New additions to ‘Sansha’ City and a naming exercise for submerged features are the latest in Beijing’s sovereignty-seeking toolkit.

Making Sense of China’s Latest Bid to Administer Sovereignty in the South China Sea
Credit: AP Photo/Kin Cheung, File

At the end of last week, China took yet another step to expand its administrative claims over the South China Sea. On Saturday, China’s Ministry of Civil Affairs announced that the State Council of China had approved two new administrative divisions under Sansha City, an earlier administrative unit created in 2012 to encompass the South China Sea. While nominally a “city,” Sansha encompasses 2 million square kilometers and more than 200 features.

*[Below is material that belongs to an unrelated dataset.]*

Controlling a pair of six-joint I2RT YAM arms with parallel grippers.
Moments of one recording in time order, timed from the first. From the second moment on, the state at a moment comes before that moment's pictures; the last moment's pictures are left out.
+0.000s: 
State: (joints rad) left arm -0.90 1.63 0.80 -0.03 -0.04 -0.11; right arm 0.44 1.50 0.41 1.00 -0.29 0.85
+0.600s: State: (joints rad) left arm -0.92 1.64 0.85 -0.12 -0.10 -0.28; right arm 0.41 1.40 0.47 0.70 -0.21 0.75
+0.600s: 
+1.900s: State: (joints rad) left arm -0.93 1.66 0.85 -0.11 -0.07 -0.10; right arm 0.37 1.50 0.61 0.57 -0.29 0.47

The two districts — named Xisha and Nansha — use the Chinese names for the disputed Paracel and Spratly Islands, respectively, and correspond to those features. China claims the entirety of the Paracel and Spratly Islands under its capacious nine-dash line claim. Five other parties — Taiwan, the Philippines, Vietnam, Brunei, and Malaysia — have overlapping territorial claims with Beijing’s nine-dash line; Indonesia and China have also locked horns over an exclusive economic zone overlap.

Separately, following the approval of the Xisha and Nansha districts, China’s Natural Resources Ministry and Civil Affairs Ministry released names for some 80 geographical features in the South China Sea, many of which are underwater at high tide (and therefore legally distinct from rocks and islands, which receive certain maritime entitlements under the United Nations Convention on the Law of the Sea).

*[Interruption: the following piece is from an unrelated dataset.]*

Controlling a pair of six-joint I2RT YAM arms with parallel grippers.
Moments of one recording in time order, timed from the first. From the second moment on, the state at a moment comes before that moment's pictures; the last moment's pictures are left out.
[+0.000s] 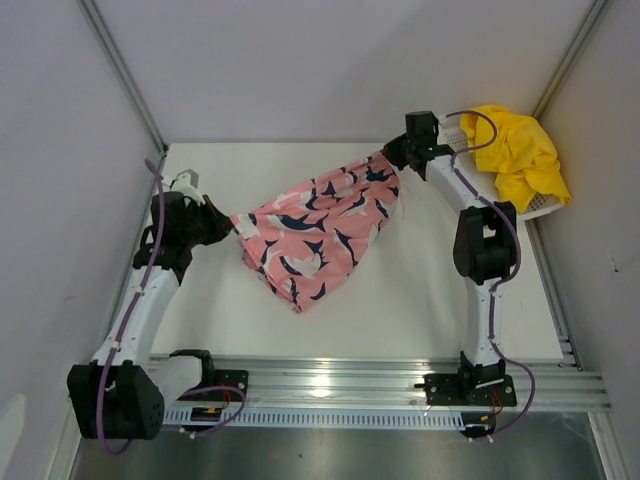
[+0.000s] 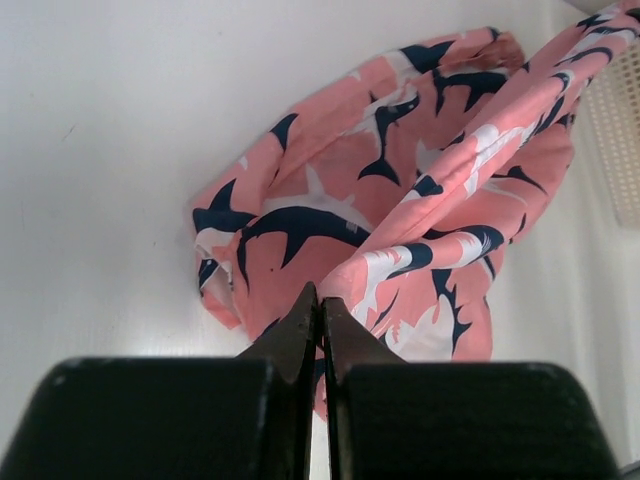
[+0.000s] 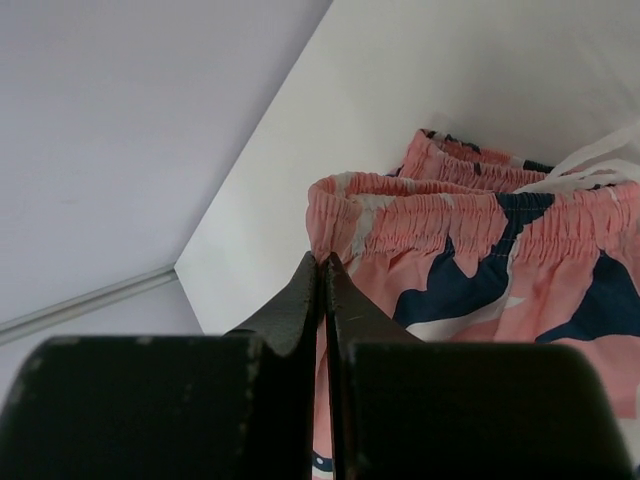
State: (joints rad) left arm 0.01 1.04 0.84 -0.30 0.29 -0.40; right arm 0.24 2.19 1.94 -0.35 0.03 1.17
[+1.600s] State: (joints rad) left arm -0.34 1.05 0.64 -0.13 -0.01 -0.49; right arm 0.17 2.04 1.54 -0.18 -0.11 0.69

Together, these steps fit into an old pattern of China using its domestic institutions and legal frameworks to pursue its claims in the South China Sea. By administering these disputed waters and features by creating districts and issuing new names, Beijing is effectively attempting to assert sovereignty (never mind that underwater features are not up for sovereign claims, unlike surface-level features).

Unsurprisingly, the move led to immediate criticism from Vietnam — lately the most vocal of the other South China Sea claimants. Vietnam has faced particular challenges in recent years, with Chinese survey ships and coast guard cutters alike regularly operating in its exclusive economic zone. Hanoi also claims the entirety of the Paracel Islands.

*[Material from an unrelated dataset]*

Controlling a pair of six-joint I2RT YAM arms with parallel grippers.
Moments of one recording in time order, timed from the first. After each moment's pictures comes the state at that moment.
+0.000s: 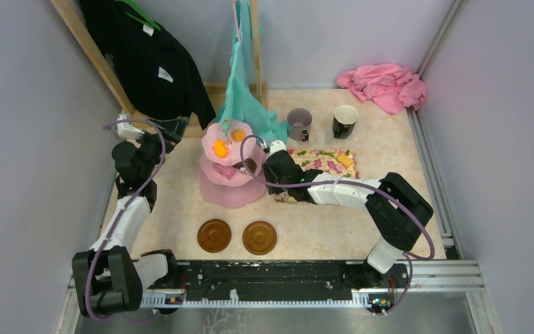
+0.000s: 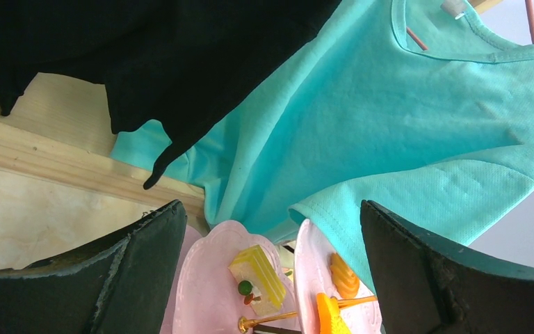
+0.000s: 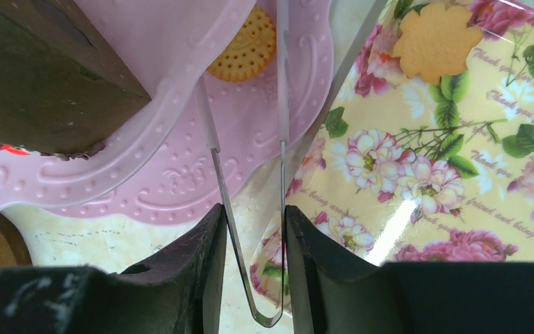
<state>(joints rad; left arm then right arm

On Sunday, a spokesperson for the Vietnamese Ministry of Foreign Affairs condemned the creation of the Xisha and Nansha districts. “These acts are not conducive to the development of the friendly relations between countries and further complicate the situation in the East Sea, the region, and the world,” she said, using the Vietnamese term for the South China Sea. “Vietnam demands that China respect Vietnam’s sovereignty and annul its wrongful decisions and not repeat similar activities in the future.” Earlier this month, the Vietnamese government lodged protest with Beijing after a Vietnamese fishing vessel was struck and sunk after being rammed by a China Coast Guard ship.

Beijing’s latest moves to administer sovereignty in the South China Sea are likely to do little to actually bolster the legitimacy of Chinese claims, which were famously rejected by an international tribunal in an arbitration case brought by the Philippines. Instead, these latest steps simply underscore how far China remains from acquiescing to any rules-based understanding of how these persistent disputes might be managed. Instead, Beijing continues to seek ways to administer sovereignty.